Task description>
Write the records below out in full, character for character, with no pictures.

====

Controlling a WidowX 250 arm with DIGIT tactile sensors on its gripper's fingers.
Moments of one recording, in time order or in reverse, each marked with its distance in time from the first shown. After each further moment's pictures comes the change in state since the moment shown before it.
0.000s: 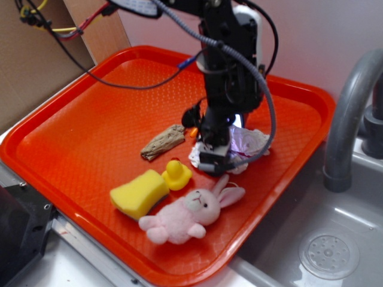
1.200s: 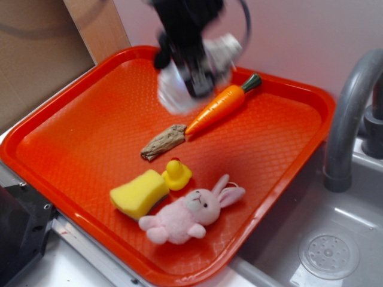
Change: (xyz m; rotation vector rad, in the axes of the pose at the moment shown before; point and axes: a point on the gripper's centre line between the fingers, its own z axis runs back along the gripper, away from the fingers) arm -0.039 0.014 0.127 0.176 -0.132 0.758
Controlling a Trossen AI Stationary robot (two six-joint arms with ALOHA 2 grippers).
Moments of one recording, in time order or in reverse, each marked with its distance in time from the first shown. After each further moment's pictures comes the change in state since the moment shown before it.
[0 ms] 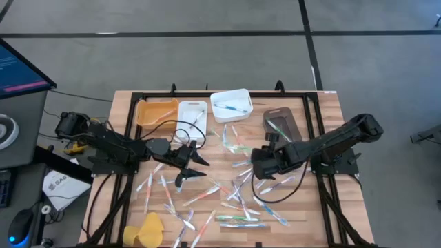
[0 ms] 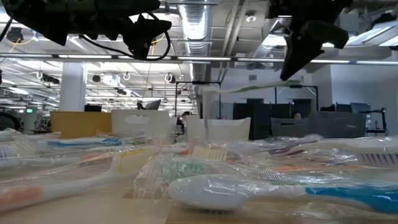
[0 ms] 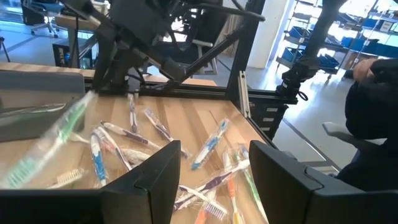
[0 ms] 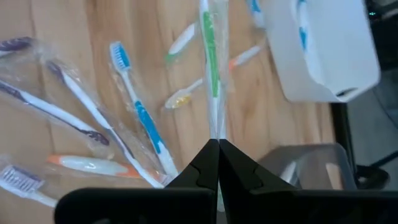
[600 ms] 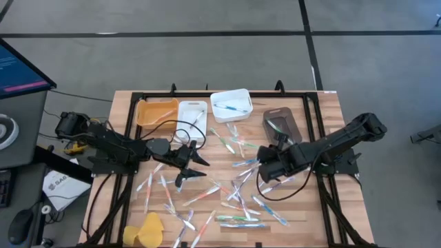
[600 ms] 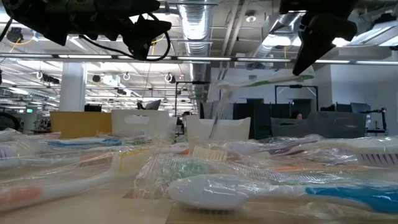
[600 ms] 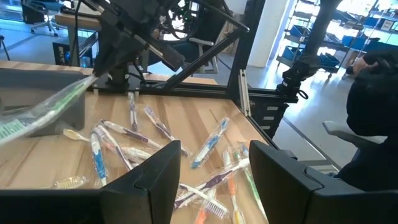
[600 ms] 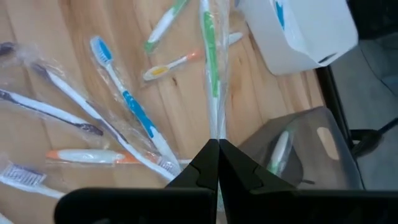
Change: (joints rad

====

Response>
Controlling a WidowX 250 arm with DIGIT tactile sensors on its gripper's fingers.
Moments of one recording, in time order or in reverse, each marked with its distance in time from the first shown. After each further moment's pictures comes the change in state since the moment shown before it.
0.000s: 
1.200s: 
Change: (xyz m; rotation vector rad, in the axes of the pose at the moment shown before; point and axes: a point on the gripper's centre line between the fingers, its own z axis runs back along the gripper, away from the fingers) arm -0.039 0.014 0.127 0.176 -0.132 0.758
Controlling a Trossen AI Stationary robot (two six-joint arms with ALOHA 2 grippers).
Moments of one recording, in time order or in reverse, each marked with its distance in time from the first shown. After each further moment's pictures comes the change in state since the moment shown before it.
[0 ms] 
[0 ms] 
[0 ms] 
[0 ms] 
[600 ms] 
[600 ms] 
[600 ms] 
[600 ms] 
Change: (joints rad

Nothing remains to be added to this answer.